EXERCISE OBJECTIVE
Leave every picture out and give back the lines below from the first through the line that holds "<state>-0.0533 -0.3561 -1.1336", exactly as written.

DATASET ENTRIES
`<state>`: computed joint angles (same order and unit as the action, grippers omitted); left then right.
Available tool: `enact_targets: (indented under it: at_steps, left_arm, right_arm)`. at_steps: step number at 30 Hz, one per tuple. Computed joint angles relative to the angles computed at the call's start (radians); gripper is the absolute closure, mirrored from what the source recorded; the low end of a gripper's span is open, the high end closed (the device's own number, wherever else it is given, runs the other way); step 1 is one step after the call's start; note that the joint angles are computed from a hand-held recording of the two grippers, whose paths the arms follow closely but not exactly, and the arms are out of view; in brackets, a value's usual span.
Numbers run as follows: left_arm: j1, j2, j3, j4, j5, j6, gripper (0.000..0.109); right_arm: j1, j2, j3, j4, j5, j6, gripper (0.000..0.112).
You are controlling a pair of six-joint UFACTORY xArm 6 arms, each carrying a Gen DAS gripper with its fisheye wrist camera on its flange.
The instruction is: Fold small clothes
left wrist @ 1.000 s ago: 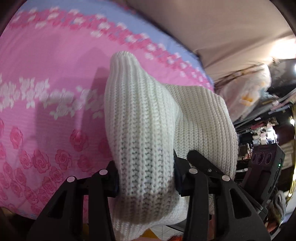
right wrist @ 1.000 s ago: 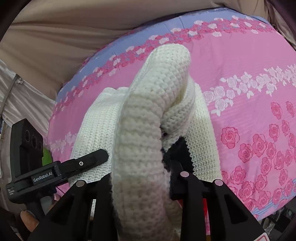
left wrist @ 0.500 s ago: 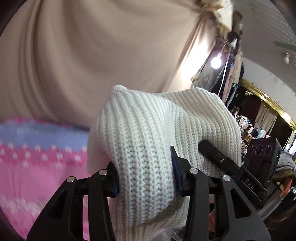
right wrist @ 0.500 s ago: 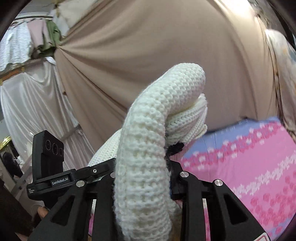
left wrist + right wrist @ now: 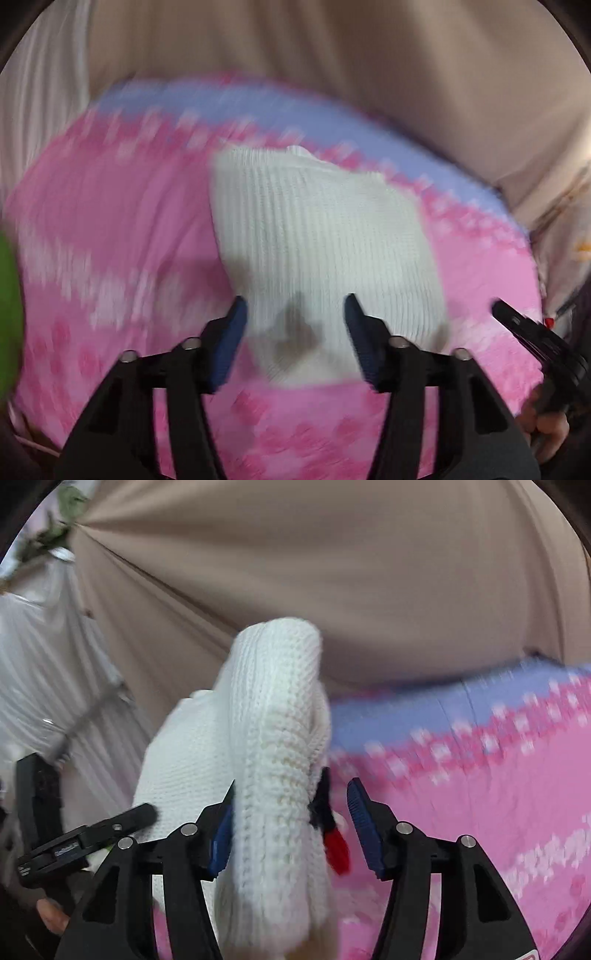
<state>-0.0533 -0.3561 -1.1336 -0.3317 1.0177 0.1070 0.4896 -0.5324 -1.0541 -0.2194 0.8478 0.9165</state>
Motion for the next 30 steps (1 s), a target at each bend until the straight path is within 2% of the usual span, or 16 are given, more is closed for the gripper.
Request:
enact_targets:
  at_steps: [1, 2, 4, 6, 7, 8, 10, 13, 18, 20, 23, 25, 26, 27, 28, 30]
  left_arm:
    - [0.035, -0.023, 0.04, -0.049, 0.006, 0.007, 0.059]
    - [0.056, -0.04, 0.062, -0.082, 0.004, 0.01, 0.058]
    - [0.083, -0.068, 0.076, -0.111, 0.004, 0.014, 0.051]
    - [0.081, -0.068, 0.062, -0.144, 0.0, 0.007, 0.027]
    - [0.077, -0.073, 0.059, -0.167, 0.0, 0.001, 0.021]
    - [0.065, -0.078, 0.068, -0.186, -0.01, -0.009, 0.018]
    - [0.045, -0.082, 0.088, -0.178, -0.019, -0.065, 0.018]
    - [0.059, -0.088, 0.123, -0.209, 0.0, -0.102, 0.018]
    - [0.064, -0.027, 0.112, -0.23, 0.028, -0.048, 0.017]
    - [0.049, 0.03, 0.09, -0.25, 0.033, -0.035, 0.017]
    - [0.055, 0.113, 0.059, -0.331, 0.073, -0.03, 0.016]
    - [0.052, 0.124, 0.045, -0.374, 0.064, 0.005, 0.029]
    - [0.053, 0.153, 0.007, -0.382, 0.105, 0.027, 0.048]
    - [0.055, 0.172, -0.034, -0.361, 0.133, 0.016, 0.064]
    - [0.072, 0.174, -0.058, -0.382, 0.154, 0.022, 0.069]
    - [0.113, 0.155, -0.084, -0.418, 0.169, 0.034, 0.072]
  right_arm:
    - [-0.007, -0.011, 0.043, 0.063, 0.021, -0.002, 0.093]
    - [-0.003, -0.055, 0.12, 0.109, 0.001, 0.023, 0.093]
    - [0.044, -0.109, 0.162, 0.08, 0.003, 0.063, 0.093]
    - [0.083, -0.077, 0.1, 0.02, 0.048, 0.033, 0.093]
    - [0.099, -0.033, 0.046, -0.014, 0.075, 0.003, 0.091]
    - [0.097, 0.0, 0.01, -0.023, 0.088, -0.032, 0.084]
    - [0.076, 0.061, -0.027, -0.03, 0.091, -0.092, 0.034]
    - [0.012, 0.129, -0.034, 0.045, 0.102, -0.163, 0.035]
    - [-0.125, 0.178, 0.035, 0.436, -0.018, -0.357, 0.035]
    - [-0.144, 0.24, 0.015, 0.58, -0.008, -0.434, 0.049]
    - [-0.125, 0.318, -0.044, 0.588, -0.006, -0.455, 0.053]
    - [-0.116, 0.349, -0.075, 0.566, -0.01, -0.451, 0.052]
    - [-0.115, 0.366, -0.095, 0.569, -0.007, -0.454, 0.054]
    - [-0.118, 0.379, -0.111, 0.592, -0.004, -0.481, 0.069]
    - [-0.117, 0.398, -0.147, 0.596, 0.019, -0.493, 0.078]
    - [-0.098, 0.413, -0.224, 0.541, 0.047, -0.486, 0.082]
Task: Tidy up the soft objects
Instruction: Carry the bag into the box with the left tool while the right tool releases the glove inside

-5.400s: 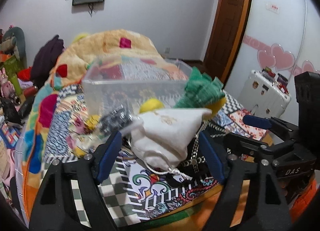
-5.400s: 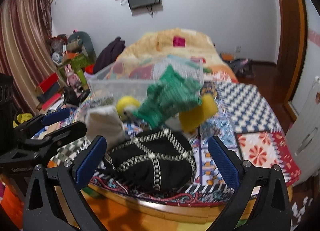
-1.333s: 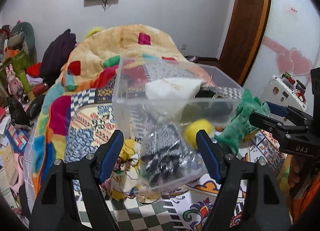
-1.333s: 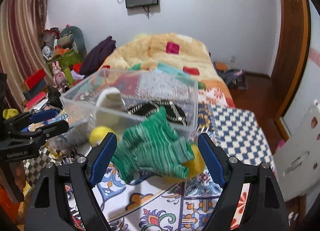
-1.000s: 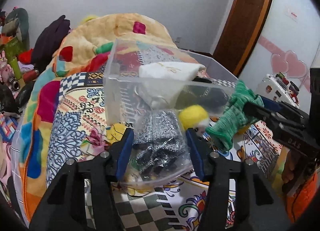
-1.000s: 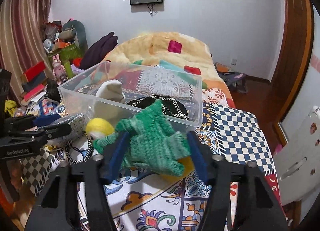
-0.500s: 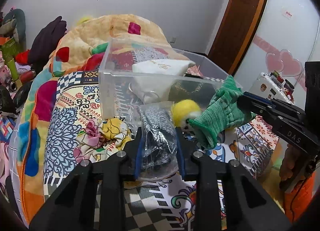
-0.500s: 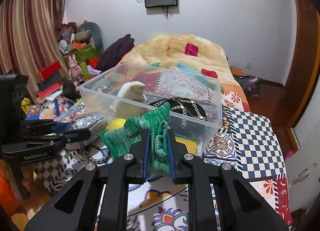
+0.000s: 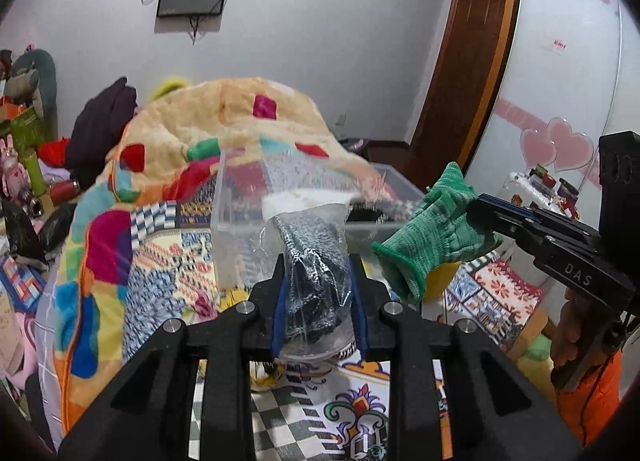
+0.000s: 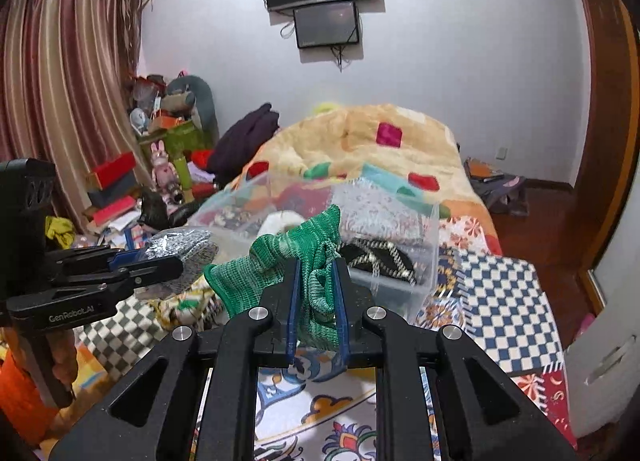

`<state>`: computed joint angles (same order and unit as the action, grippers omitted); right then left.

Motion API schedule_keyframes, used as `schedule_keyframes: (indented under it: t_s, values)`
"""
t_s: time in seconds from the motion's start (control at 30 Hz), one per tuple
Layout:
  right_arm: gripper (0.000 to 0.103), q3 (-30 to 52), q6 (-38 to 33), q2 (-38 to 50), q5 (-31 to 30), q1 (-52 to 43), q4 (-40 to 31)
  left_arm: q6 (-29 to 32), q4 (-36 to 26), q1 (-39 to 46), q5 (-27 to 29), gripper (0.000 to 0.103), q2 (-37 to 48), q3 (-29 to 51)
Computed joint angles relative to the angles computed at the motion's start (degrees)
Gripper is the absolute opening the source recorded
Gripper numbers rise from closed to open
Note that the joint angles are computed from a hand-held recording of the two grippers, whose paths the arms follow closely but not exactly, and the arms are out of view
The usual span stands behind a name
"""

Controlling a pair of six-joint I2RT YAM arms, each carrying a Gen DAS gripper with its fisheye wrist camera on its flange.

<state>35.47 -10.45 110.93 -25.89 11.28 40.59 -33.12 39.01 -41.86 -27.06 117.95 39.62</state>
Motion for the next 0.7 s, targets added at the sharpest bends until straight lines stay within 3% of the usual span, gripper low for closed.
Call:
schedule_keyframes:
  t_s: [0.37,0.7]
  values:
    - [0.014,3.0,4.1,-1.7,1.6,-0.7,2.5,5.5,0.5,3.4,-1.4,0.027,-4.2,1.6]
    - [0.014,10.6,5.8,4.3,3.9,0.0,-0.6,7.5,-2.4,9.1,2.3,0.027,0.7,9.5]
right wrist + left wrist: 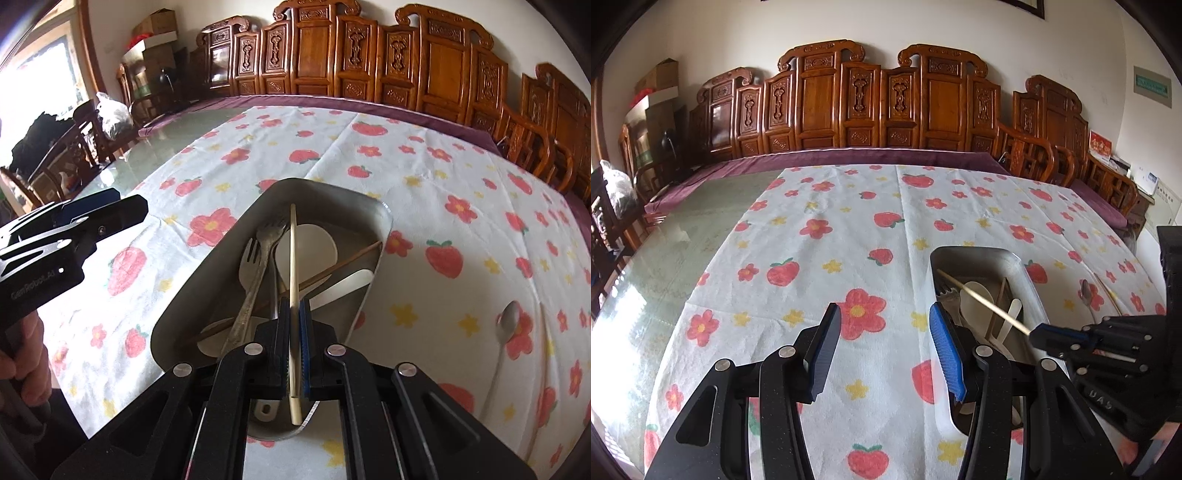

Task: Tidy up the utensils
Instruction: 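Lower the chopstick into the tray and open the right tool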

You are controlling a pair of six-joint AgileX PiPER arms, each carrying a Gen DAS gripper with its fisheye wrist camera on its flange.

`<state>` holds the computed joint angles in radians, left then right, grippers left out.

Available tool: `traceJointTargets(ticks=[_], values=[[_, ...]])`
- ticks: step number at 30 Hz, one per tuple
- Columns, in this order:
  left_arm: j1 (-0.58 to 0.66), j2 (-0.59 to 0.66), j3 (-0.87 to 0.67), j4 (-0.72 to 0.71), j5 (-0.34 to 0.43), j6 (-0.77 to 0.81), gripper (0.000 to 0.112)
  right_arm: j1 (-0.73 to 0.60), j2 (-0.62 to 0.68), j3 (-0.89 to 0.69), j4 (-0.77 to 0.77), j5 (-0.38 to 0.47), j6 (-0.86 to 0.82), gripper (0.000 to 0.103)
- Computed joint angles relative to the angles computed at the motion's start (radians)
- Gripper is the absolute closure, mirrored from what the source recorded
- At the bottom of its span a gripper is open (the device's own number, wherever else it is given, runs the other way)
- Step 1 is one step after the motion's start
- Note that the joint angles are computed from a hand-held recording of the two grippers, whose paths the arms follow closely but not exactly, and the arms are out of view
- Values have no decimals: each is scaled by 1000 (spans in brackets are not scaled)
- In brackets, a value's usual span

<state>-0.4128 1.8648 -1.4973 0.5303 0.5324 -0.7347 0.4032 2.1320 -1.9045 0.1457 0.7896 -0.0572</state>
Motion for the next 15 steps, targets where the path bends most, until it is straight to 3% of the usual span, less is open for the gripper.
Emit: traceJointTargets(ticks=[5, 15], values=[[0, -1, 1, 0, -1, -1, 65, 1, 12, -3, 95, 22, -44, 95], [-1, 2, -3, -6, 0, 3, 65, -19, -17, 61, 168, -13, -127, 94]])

ANSWER
`<state>`: computed joint angles (same order and unit as the action, grippers omitted); left then right.
Available tool: `enact_targets: (indented under it: at_steps, left_arm, right_arm)`. at_steps: step number at 30 Hz, one per tuple. Computed joint angles relative to the angles computed at the call's start (radians); gripper is the absolute closure, mirrored from what the source recorded; the low end of a gripper's span is open, the high end closed (the device's own number, wherever else it is given, runs the other way); step 1 is one step after the call's start; note that the joint angles are computed from a hand-held recording of the two grippers, whose paths the arms follow closely but not exactly, and the arms are out of view; in brackets, a value's usual span.
Numbers run as follows: left_arm: j1, j2, j3, j4, j5, j6, gripper (0.000..0.109); right_arm: j1, j2, j3, j4, j5, j6, gripper (0.000..0.112).
You are controlling a pair of six-joint UFACTORY xArm 6 arms, each carrying a Gen DAS gripper with its fisheye wrist camera on its flange.
The instruction is: Fold small clothes
left wrist @ 1.000 s ago: 
right wrist @ 1.000 s ago: 
left wrist @ 0.500 s ago: 
right wrist @ 0.500 s ago: 
left wrist + right wrist @ now: 
<state>-0.0533 -0.3561 -1.1336 -0.3317 1.0177 0.1070 0.4896 -0.5324 -1.0541 -0.2194 0.8478 0.9165</state>

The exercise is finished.